Black will follow with Rd8 and the threat of opening d-file will be constant. Yes, white can defend. For example 14.Rfe1 allows Rxe3 after ...dxe3 but the more you allow your opponent to target your pieces the more the chances that you will blunder something increase. 


   Black now threatens ...Ng4 attacking the defender of Bd3 and that means that probably h3 becomes necessary(instead of the wrong g3).It is quite clear that Bd3 becomes a constant source of problems once d-file opens.

    12.exd4 is clearly the move that denies Black all his play on d-file and secures that Bd3 is going to be well placed there in the near future. As long as White understands the importance of keeping d4 blocked, d-file will never become an issue.

   Now a lot of you might say: "But that was easy, I would play 12.exd4 without even thinking".Yes,   I'm sure a lot of you would be able to find the move but how many of you would be able to reject the other candidate moves with reasonable arguments? The problem is not finding the move, the problem is understanding it. Beginner's luck doesn't last forever and eventually, only your thinking and your ability to reject the wrong moves will help you find the correct ones!

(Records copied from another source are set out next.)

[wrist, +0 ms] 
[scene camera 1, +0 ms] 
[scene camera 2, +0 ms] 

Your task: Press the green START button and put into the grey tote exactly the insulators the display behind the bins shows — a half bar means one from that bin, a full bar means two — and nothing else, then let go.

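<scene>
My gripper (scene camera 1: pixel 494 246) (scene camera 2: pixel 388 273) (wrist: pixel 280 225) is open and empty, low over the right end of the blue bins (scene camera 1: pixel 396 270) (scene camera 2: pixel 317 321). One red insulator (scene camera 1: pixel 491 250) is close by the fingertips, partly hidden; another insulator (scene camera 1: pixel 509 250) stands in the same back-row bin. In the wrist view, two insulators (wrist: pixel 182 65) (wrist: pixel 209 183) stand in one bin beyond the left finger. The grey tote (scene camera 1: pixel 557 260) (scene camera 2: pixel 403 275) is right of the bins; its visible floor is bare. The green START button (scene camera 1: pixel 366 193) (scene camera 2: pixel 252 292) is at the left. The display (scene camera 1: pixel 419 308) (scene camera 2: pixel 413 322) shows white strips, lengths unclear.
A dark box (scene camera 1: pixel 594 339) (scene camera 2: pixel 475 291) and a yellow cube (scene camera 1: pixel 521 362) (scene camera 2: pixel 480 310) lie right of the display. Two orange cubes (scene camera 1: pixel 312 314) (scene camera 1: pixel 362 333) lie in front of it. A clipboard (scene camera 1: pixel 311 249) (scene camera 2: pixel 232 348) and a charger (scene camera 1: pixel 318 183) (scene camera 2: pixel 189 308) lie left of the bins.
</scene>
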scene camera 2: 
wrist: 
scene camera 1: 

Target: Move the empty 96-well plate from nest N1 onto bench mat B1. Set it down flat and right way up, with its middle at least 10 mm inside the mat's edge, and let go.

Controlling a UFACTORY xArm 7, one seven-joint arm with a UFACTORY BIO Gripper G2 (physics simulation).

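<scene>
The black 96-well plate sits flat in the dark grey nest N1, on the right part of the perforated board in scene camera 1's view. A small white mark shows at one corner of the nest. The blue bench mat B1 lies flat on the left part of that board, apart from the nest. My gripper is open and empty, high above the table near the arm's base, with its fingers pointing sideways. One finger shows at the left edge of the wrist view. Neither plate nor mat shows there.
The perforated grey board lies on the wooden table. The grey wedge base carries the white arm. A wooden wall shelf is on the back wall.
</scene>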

    Some of you will find all this very difficult. Yes, it looks very difficult.It was very difficult for me too when a good coach explained it.As everything in life, it needs practice until it becomes an instinctive reaction.When? I don't know. It depends on how hard you try. Chess needs hard work.

     Of course, the game is far from over and when you play chess is like fighting the Lernean Hydra.There are 3 new heads(problems) for every one you smash. If you want to be Hercules, you want "Iolaus"(practice) with you, you can't do it alone!Play long time control games, analyze the positions as thorough as possible during and after the game and determine your mistakes.And if possible study annotated games and  Hydra(analysis) will be a walk in the park.